Venha o campeonato. 

ONZE

Trubin, Bah, Araújo, Lenglet, Dahl, Barreiro, Rios, Prestianni, Rafa, Schjelderup e Pavlidis.

O EQUILÍBRIO

Manter Pavlidis, apesar da pressão do mercado; e trazer Palhinha, apesar da concorrência. É este o desafio que lanço ao presidente do Benfica, para que mostre a toda a gente um posicionamento de mercado que priviligia efectivamente a vertente desportiva. 
Pavlidis é, porventura, o melhor jogador deste plantel. Não me choca que venha a ter um dos salários mais altos. Não será possível contratar um ponta de lança que garanta igual rendimento por menos de 30 ou 40 milhões de euros. Por isso, há que manter e motivar o grego.
Palhinha pode ser uma contratação de luxo, de um internacional português que Marco Silva conhece bem, para uma posição carenciada.
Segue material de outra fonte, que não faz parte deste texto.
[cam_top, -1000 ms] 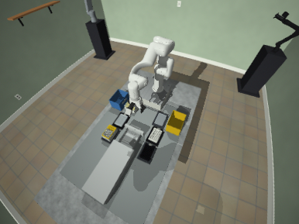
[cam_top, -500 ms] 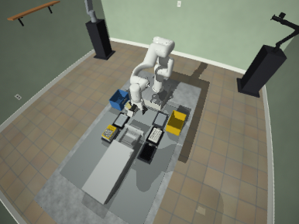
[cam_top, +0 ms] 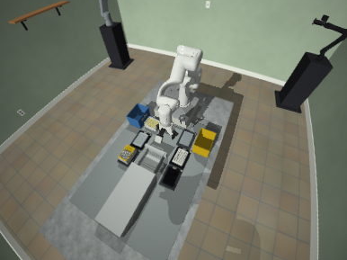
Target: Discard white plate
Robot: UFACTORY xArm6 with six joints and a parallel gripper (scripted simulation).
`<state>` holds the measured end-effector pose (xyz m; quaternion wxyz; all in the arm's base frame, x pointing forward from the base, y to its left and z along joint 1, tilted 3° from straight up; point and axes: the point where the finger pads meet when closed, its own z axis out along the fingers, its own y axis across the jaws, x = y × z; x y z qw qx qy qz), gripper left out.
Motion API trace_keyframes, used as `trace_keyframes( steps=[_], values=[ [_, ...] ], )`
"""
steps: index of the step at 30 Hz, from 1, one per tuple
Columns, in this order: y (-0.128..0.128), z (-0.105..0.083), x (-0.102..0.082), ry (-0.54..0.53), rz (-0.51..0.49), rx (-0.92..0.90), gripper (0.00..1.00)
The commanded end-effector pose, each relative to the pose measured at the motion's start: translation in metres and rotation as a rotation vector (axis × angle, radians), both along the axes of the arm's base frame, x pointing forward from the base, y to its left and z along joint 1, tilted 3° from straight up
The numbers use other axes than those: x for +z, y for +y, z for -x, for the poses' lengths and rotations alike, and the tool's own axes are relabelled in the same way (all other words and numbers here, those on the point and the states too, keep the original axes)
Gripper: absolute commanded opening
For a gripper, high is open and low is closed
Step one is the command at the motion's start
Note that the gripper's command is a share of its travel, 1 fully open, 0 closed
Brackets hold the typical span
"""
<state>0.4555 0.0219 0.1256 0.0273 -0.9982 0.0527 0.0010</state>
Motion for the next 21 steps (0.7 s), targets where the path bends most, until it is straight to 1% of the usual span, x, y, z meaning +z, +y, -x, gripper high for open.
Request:
trace_keyframes(
  steps=[1,2,4,19,21],
  values=[
    [0.014,-0.007,-0.005,-0.005,0.0,0.0,1.0],
    [0.018,-0.008,-0.007,-0.005,0.0,0.0,1.0],
    [0.018,-0.008,-0.007,-0.005,0.0,0.0,1.0],
    [0.083,-0.031,-0.036,-0.005,0.0,0.0,1.0],
    [0.083,-0.031,-0.036,-0.005,0.0,0.0,1.0]
  ],
)
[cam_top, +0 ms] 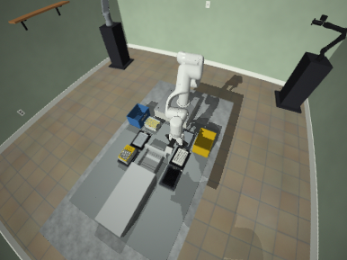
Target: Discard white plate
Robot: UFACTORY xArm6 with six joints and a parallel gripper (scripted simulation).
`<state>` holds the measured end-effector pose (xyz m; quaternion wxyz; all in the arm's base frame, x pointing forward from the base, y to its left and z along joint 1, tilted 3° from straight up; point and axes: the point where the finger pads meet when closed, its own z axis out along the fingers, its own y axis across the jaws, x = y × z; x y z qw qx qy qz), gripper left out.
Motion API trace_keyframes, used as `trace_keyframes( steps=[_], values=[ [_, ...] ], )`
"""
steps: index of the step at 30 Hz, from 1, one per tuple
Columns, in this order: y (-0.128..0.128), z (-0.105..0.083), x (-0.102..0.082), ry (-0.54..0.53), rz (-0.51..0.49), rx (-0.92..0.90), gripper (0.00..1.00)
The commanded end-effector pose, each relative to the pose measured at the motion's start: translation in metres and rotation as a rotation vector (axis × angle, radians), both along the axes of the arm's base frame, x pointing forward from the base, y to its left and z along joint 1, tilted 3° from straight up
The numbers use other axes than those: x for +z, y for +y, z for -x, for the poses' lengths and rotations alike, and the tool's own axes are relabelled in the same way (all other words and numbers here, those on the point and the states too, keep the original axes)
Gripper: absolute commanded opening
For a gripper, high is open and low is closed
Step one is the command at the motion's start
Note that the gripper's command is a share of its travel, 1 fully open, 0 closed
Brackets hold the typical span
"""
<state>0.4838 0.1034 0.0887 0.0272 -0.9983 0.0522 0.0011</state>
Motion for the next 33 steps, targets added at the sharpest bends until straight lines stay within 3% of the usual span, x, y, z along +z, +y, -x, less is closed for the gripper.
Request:
trace_keyframes(
  steps=[1,8,22,33],
  values=[
    [0.006,-0.005,-0.001,-0.005,-0.001,-0.002,1.0],
    [0.037,-0.015,-0.014,-0.005,-0.001,-0.002,1.0],
    [0.037,-0.015,-0.014,-0.005,-0.001,-0.002,1.0],
    [0.037,-0.015,-0.031,-0.005,-0.001,-0.002,1.0]
  ],
)
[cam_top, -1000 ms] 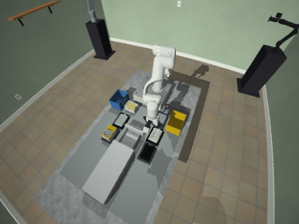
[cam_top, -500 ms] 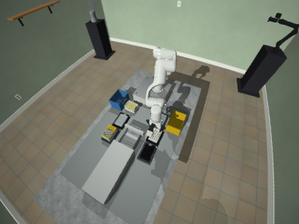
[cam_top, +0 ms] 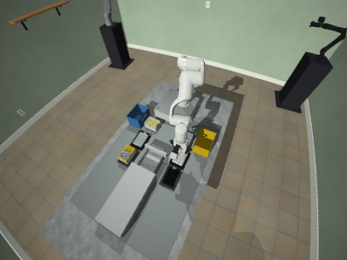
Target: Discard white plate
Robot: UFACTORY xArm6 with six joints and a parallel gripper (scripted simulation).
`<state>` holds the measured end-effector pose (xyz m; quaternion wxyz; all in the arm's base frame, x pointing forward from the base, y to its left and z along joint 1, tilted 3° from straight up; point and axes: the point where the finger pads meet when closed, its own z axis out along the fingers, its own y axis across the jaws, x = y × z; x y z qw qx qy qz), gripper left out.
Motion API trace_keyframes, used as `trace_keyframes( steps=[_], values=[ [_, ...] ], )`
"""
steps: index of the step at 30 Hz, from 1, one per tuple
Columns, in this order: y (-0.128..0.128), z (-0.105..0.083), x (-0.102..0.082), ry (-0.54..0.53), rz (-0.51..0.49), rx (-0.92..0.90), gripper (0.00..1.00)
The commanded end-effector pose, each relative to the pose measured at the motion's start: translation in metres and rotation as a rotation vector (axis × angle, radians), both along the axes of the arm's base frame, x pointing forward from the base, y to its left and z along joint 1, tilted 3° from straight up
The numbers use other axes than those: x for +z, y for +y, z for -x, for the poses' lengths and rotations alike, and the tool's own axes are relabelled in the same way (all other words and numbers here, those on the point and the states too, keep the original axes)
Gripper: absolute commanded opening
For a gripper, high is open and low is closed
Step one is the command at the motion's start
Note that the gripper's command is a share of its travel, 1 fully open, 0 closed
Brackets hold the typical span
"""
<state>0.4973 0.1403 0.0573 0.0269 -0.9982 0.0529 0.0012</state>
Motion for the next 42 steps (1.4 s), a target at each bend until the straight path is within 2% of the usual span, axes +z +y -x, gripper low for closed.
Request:
trace_keyframes(
  steps=[1,42],
  values=[
    [0.001,-0.002,0.0,-0.005,-0.001,0.0,1.0],
    [0.004,-0.002,-0.061,-0.005,-0.001,0.0,1.0]
  ],
)
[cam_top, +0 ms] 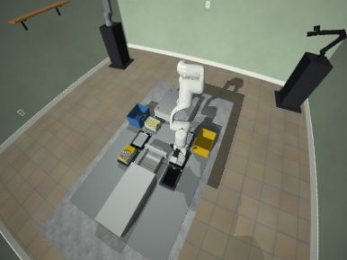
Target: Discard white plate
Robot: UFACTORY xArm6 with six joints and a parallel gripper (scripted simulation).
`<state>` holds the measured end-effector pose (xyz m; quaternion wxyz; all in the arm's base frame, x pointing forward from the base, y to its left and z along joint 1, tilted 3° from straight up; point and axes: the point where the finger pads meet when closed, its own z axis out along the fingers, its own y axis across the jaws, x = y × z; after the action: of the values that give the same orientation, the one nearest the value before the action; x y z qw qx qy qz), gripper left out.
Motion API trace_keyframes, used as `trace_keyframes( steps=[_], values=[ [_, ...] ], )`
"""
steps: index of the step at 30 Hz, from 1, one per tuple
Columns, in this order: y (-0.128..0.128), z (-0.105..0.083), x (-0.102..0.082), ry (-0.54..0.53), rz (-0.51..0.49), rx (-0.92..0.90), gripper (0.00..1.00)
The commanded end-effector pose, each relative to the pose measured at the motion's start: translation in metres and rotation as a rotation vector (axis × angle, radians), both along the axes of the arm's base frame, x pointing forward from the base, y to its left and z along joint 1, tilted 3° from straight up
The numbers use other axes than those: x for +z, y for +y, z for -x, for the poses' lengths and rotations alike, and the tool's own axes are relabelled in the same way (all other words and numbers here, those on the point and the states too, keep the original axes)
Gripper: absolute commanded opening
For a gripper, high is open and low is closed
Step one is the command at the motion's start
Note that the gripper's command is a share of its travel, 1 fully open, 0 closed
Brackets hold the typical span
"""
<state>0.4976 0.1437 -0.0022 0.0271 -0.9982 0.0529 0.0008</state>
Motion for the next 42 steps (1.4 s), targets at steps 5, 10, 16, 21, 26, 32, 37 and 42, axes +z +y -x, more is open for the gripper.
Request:
trace_keyframes(
  steps=[5,10,16,21,26,32,37,42],
  values=[
    [0.001,-0.002,-0.01,-0.004,-0.001,0.0,1.0],
    [0.001,-0.002,-0.015,-0.004,-0.001,0.0,1.0],
    [0.002,-0.002,-0.025,-0.004,-0.001,0.0,1.0],
    [0.002,-0.002,-0.033,-0.004,-0.001,0.0,1.0],
    [0.002,-0.002,-0.033,-0.004,-0.001,0.0,1.0],
    [0.002,-0.002,-0.033,-0.004,-0.001,0.0,1.0],
    [0.002,-0.002,-0.035,-0.004,-0.001,0.0,1.0],
    [0.003,-0.002,-0.039,-0.004,-0.001,0.0,1.0]
  ],
)
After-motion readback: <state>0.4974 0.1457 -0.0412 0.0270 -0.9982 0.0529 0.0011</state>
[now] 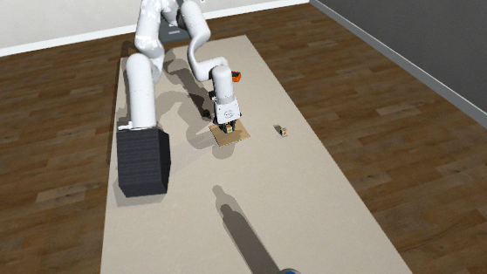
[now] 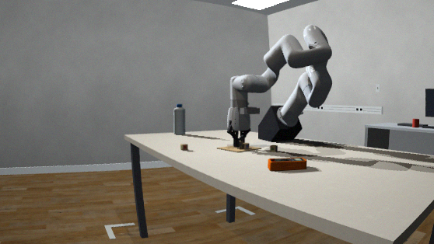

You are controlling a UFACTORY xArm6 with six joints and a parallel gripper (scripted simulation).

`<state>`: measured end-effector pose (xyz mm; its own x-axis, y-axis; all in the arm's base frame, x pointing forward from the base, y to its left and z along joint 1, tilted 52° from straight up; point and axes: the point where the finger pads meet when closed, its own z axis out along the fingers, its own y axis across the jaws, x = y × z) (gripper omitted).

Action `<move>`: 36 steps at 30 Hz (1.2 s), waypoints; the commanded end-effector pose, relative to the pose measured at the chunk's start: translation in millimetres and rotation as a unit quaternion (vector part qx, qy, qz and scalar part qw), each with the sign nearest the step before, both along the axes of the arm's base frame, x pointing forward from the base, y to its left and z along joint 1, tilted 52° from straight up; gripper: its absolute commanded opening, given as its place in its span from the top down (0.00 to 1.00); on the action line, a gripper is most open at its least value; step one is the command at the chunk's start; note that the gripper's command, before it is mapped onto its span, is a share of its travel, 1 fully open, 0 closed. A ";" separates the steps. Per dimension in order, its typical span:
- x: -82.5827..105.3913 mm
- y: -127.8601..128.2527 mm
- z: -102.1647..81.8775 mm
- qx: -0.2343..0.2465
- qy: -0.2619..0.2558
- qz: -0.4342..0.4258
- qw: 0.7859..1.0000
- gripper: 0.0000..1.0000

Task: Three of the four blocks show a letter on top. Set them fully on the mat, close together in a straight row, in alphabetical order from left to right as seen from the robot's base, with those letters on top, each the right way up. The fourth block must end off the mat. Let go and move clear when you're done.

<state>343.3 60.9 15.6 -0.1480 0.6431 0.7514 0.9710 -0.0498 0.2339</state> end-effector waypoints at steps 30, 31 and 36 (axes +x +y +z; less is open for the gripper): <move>1.6 2.1 -2.0 -0.001 -0.001 -0.001 1.000 0.77; 1.6 2.1 -2.0 -0.001 -0.001 -0.001 1.000 0.77; 1.6 2.1 -2.0 -0.001 -0.001 -0.001 1.000 0.77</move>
<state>344.0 63.8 13.2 -0.1480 0.6431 0.7514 0.9710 -0.0498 0.2339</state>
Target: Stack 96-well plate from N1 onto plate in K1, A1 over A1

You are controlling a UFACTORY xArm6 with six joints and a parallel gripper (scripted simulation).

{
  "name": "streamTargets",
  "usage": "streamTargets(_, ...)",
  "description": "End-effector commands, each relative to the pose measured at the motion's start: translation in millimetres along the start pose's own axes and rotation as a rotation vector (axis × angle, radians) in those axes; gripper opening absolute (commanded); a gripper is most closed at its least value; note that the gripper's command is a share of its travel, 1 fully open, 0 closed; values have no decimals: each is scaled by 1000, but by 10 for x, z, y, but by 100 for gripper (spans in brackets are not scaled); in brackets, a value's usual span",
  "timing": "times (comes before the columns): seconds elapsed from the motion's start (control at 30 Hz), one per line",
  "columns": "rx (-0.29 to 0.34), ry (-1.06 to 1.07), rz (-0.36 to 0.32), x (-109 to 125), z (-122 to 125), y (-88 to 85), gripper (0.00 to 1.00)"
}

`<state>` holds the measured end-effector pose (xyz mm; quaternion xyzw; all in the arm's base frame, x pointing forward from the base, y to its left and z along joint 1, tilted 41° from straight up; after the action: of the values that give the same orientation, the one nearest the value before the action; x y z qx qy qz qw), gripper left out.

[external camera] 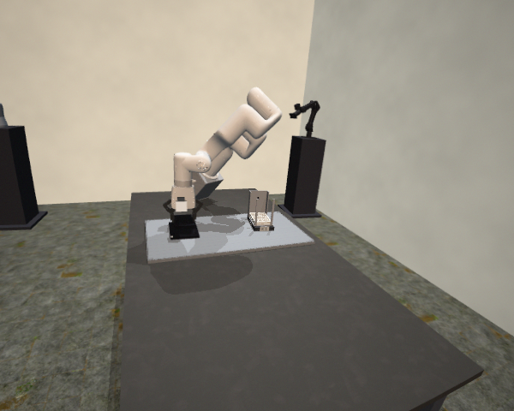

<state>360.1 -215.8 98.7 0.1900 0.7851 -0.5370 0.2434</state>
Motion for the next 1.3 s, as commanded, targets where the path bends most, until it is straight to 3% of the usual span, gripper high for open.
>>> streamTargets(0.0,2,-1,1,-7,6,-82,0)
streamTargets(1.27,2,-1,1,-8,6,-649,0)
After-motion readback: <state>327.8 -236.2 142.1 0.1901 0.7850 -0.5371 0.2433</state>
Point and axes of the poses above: the point where the finger pads meet when closed, its own y axis out along the fingers, its own z axis across the jaws, x = y × z, the point moved 7 cm from there along -y, back along the fingers, and after that the axes turned 10 degrees about -y, right-handed, at the moved point
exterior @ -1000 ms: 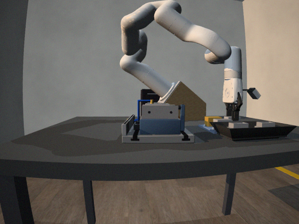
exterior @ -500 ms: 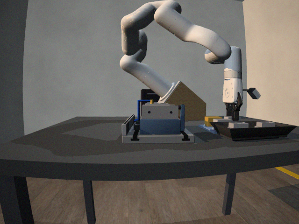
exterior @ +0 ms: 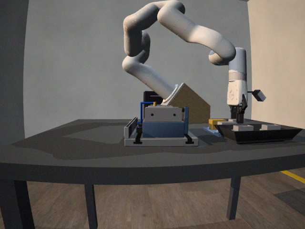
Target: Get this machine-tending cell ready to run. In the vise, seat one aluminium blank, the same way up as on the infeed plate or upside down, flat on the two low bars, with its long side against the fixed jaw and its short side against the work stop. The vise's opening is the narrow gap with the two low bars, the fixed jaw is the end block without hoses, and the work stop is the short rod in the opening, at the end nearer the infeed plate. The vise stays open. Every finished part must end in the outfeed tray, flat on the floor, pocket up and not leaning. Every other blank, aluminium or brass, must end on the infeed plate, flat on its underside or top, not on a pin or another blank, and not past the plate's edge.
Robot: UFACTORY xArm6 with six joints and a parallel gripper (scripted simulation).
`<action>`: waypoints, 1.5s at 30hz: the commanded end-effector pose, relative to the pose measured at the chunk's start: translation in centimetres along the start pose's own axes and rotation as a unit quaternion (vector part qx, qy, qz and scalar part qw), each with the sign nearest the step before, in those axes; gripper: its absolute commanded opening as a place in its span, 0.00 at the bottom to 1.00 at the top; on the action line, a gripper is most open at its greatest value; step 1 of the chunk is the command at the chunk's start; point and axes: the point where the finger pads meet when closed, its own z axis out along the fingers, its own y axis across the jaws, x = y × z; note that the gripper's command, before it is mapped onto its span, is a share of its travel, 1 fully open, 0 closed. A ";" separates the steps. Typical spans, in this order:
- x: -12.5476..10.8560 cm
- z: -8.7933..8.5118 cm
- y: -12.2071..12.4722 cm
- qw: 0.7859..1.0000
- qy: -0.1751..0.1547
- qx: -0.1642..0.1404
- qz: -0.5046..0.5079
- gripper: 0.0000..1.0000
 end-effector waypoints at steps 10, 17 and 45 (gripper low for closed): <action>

Acredito que seja difícil, mas é crucial para formar um onze equilibrado e trazer ânimo aos adeptos - dando, de caminho, uma bicada ao rival.
Falta ainda um central, que acredito esteja para breve. E um extremo, se Schjelderup sair.
Mas é nos dois PP, de Pavlidis e Palhinha, que se joga a maior fatia do mercado do Benfica. Ou, se preferirmos, são estes os casos mais simbólicos daquilo que pode ser um mercado ganhador.

...E A TAÇA LATINA?

Não me interessa muito uma contabilidade desvirtuada pelos números de uma competição menor, que consiste num único jogo - como a Supertaça, que eu ainda me lembro de ser jogada com onzes, digamos, alternativos.
Mas se é para fazer contas, então é preciso englobar também uma prova como a Taça Latina, onde o Benfica obteve a primeira grande vitória internacional de um clube português. Não vou repetir aqui amplos estudos que demonstram o carácter oficial da competição - que na altura era a única internacional envolvendo equipas da Europa ocidental. Basta consultar o palmarés do Real Madrid, o clube que provavelmente menos precisaria de acrescentar exorbitâncias ao currículo. 
Para mim, o Benfica tem 88 troféus de futebol senior masculino. E, para já, ainda nenhum emblema português tem mais.